La « fuzzy logic », ou logique floue : telle est la branche d’intelligence artificielle sur laquelle Medical Intelligence Service a basé son outil d’aide au diagnostic, Medvir. Initialement conçu pour le triage des patients en situation d’urgence, Medvir comporte désormais plusieurs modules, dont la médecine générale et la prévention.
Health&Tech Intelligence a pu s’entretenir avec le fondateur de Medical Intelligence Service, le Dr Loïc Etienne, à l’occasion du congrès des Urgences, le 1er juin 2017.
« Fuzzy logic » : proposer des hypothèses diagnostiques à partir des déclarations du patient
Loïc Etienne explique que la « fuzzy logic », ou logique des flux, est une branche de l’intelligence artificielle qui permet de modéliser des probabilités de façon non binaire.

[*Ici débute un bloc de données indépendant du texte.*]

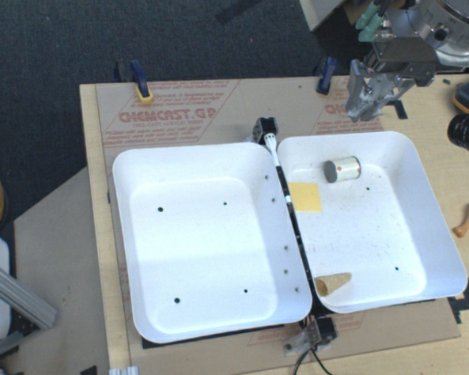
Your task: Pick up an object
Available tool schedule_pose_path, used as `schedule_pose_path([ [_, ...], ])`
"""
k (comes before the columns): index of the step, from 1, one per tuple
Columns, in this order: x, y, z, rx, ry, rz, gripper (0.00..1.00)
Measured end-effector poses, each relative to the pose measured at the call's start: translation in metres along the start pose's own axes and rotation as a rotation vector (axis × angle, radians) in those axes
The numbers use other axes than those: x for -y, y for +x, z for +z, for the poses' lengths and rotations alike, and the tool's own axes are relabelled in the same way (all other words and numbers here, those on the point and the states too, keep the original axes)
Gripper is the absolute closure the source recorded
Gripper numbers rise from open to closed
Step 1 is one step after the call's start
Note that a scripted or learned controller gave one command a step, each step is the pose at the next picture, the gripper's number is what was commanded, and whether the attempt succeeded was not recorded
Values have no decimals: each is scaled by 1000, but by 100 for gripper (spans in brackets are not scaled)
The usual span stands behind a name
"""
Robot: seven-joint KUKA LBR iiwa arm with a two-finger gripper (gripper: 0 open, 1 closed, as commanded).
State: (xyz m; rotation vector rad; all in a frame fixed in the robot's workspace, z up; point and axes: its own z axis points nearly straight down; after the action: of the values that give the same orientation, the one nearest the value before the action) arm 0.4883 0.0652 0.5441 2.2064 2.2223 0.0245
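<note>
Three objects lie in the right bin [426, 211]. A small silver cylinder with a dark end cap [341, 169] rests near the far wall. A flat yellow square [305, 196] lies by the bin's left wall. A brown wedge-shaped piece [332, 283] sits at the near left corner. My gripper [362, 108] hangs above the bench beyond the right bin's far rim, up and to the right of the cylinder, with its fingers pointing down. Nothing shows between the fingers, which look slightly apart.
The left bin [135, 252] holds nothing but small dark holes in its floor. A black clip [264, 129] joins the two bins at the far end. Blue clamps [139, 76] [326, 72] grip the cardboard base's far edge.
</note>
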Motion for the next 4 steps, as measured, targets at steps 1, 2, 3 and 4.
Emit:
schedule_pose_path([
  [1,-1,-78,9,6,20,16,100],
  [2,11,-151,9,7,20,16,100],
  [3,11,-231,9,9,16,16,100],
  [4,11,-293,9,10,16,14,100],
])
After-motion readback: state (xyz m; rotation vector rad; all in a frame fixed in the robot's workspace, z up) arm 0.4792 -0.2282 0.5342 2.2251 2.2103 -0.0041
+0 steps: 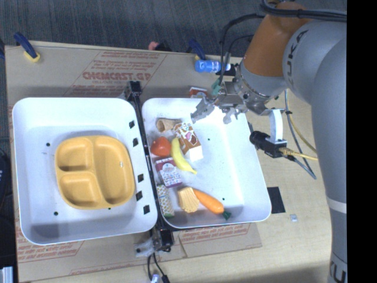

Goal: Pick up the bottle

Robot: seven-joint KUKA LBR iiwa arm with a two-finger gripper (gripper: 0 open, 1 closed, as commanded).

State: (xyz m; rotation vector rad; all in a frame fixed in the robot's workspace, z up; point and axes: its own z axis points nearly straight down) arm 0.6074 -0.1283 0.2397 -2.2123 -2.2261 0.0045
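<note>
Hovering over the upper part of the right bin (pixel 250 181), the gripper (pixel 215 112) is being held with its fingers (pixel 200 111) apart, nothing between them. No bottle is being made out with certainty (a carton (pixel 189 141), banana (pixel 181 157), tomato (pixel 161 147) and carrot (pixel 207 200) are lying lower in the bin). A yellow tray (pixel 94 171) is sitting in the left bin (pixel 29 117).

The bench (pixel 283 240) is covered by a brown cardboard sheet (pixel 118 69) with red print. Directly on the sheet lie two shallow white bins: the left bin (pixel 29 158) and, touching its right wall, the right bin (pixel 247 175). Blue clamps (pixel 26 47) grip the sheet's far edge, beyond the left bin.
</note>
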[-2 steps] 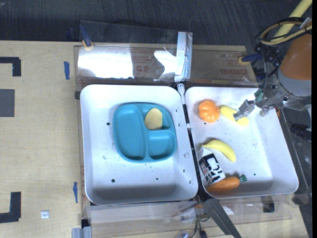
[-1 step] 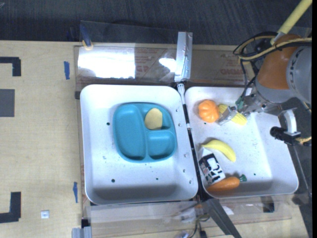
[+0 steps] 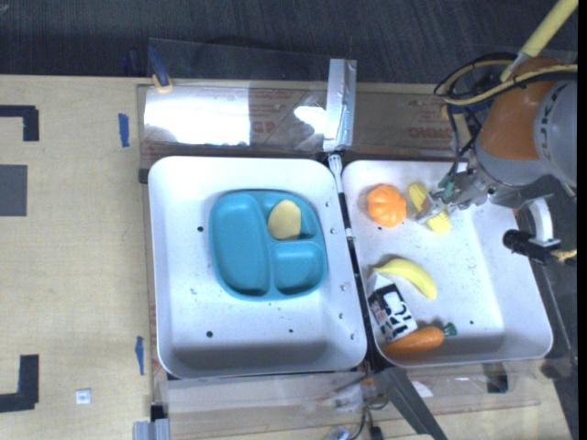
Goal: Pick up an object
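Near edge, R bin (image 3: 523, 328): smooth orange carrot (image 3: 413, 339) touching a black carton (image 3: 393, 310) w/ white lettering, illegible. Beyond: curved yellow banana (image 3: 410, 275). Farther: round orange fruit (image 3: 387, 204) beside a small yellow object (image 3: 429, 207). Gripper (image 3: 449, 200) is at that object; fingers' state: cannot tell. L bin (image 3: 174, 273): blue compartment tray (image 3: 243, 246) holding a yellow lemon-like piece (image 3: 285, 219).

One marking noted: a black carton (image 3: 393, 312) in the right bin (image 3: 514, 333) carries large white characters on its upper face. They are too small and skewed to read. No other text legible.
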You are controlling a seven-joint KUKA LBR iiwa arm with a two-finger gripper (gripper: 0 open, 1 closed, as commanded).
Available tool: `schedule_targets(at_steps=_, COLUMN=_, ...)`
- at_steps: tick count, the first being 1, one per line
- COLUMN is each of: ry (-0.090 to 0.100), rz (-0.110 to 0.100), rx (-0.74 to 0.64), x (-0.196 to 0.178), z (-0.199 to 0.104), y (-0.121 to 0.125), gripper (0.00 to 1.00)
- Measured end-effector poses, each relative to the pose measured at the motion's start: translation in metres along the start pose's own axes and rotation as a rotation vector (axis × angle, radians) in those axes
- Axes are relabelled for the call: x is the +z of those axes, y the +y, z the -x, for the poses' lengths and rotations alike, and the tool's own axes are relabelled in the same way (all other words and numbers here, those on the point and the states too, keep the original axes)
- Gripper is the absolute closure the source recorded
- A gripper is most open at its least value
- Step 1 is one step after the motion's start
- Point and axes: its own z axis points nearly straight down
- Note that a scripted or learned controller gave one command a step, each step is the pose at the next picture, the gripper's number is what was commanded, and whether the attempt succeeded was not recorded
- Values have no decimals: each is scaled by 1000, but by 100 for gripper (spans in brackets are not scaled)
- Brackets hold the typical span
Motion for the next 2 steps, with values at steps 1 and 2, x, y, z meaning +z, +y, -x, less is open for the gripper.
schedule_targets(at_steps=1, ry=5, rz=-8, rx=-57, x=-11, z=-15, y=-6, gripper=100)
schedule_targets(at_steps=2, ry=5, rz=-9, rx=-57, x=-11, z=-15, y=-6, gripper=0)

Concrètement, sur le plan médical, la « fuzzy logic » permet de modéliser des hypothèses diagnostiques à partir d’un entretien clinique.
Pour Loic Étienne, la « fuzzy logic » n’a pas les limites d’autres branches de l’IA comme les réseaux bayesiens, qui n’arrivent pas à prendre de décision quand les données sont trop nombreuses, ou le deep learning, dont les systèmes d’aide à la décision ne sont capables d’apprendre que ce qu’ils connaissent déjà.
Premiers résultats, étude clinique à venir
Medvir a été testé auprès de 400 patients des urgences de l’hôpital Lariboisière. 87 % des hypothèses proposées par le logiciel concordaient avec le diagnostic final.
Un test en double aveugle, avec un box équipé et un box non équipé de la solution, sera réalisé, toujours dans ce même service, en juillet 2017.
Medvir est un dispositif médical de classe I et son processus de certification est en cours.
Une base diagnostique large, des usages en médecine de ville et à l’hôpital
Medvir comprend plusieurs modules :
- urgences, avec 350 diagnostics ;
- médecine générale, avec 750 diagnostics ;
- prévention, avec 60 diagnostics ;
- bien-être, qui permet des autodiagnostics.
Medical Intelligence Service prévoit de commercialiser sa solution auprès des :
- services d’urgences, à destination par exemple des infirmiers d’accueil et d’orientation (régulation). L’outil n’est toutefois pas encore interfacé avec les DPI ;
- cabinets de médecins généralistes ;
- mutuelles et assureurs, pour le module prévention ;
- collectivités locales, dans les bassins de vie touchés par la désertification médicale. L’interrogatoire pourrait être effectué par un infirmier, qui enverrait ensuite le compte rendu à un médecin situé à distance.
Modèle économique
Le logiciel est proposé aux assureurs et mutuelles sous forme de licence d’exploitation.
Pour les hôpitaux, la tarification dépend du nombre d’utilisateurs et de consultations.
Côté entreprise, Visiomed a pris une participation de 14,29 % dans Medical Intelligence Service en décembre 2015.